Science Fiction and Fantasy Association of New Zealand

Halting State Halting State
by Charles Stross
Orbit Books

Supplied for review by Hachette New Zealand

Reviewed By: Simon Litten

You’re the new hire, the new resident subject matter, you’re at your first inter-departmental team meeting and everyone is talking acronyms…and you’re called on to demonstrate something simple like walking on water. While this is not the premise of Mr Stross’s latest novel, it is certainly the pervasive atmosphere.

Halting State is a near-future spy thriller, based around online computer gaming and Stross’s own predictions for convergent developments in cellphones, iPods, PDAs, and the like, and surveillance technology.

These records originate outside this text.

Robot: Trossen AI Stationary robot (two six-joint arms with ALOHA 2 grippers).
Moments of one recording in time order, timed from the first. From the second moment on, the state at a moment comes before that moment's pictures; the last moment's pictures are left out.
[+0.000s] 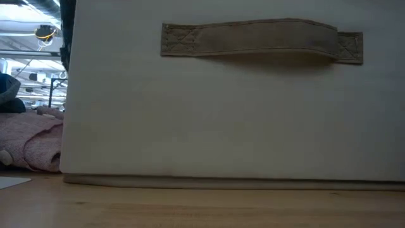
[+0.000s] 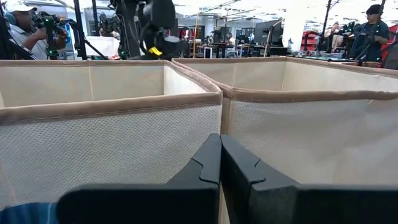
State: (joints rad) left arm 0.28 1.17 0.94 -1.24 -0.25 -0.41; right arm 0.11 0.03 0.02 0.06 0.37 -0.03
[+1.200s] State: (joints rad) left arm 0.40 1.31 0.70 -1.07 -0.14 -0.28; right arm 0.11 0.03 0.02 0.05 0.38 -0.06
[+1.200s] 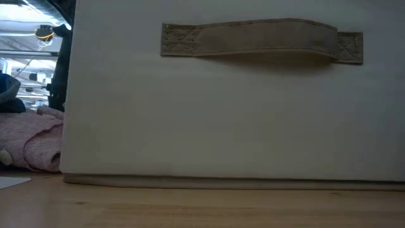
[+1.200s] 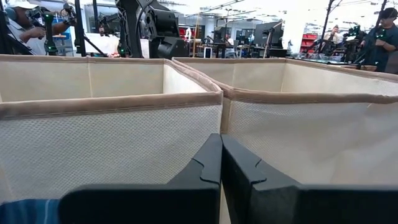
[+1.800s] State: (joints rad) left arm 0.40 1.38 0.70 -1.07 -0.12 -0.25; right arm 0.11 0.03 0.02 0.05 0.38 -0.06
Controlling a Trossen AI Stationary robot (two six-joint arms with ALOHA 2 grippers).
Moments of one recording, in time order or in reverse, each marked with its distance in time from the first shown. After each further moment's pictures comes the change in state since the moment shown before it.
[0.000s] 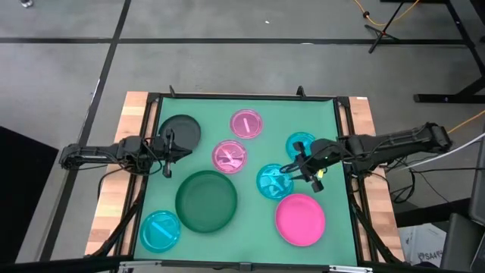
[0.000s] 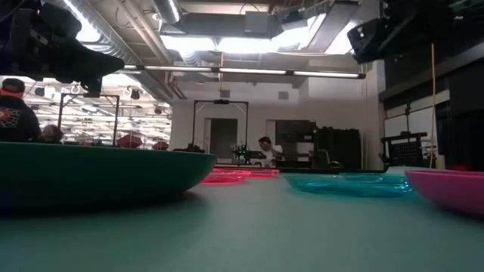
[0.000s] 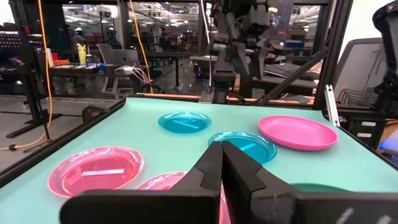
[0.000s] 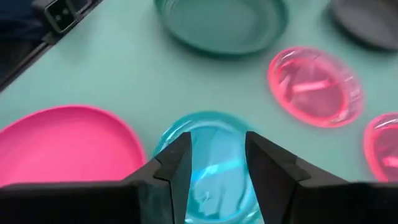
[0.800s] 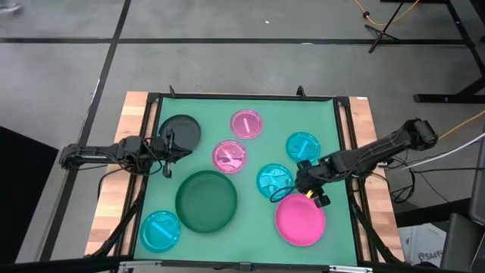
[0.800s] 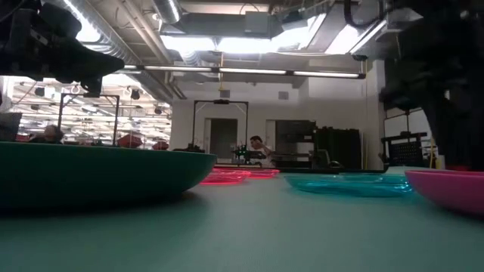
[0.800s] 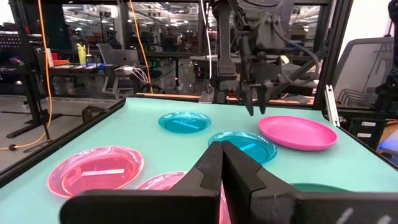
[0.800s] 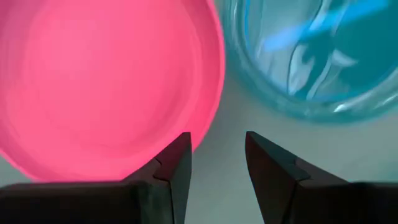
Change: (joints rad) left arm 0.000 0.000 0.000 0.000 0.000 0.000; right arm 0.198 0.253 -0.001 -0.298 0.041 0.254
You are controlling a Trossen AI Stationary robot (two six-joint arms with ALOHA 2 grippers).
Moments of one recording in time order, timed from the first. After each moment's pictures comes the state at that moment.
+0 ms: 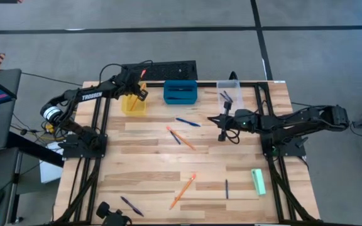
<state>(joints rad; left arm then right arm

The story is told from three separate character points of view; sometimes in sequence and sometimes in parallel. Most of the time this three-way point of view works, but I kept feeling that there were really only two characters, and at times that they were swapping clothes and personalities. The other difficulty, if I could describe it as such, I had with the writing was the acronym heavy language with said acronyms sometimes explained chapters after they were introduced. However, given the context of the acronym use and the type of story the presence of to-be-guessed-at abbreviations was forgivable.

Those quibbles aside, and for me they were only quibbles, this book was a real page turner with some laugh out loud moments. I enjoyed it. Given Stross’s tendency to write revisit characters and scenarios, I look forward to reading the sequels to this book – whenever he may chose to write them.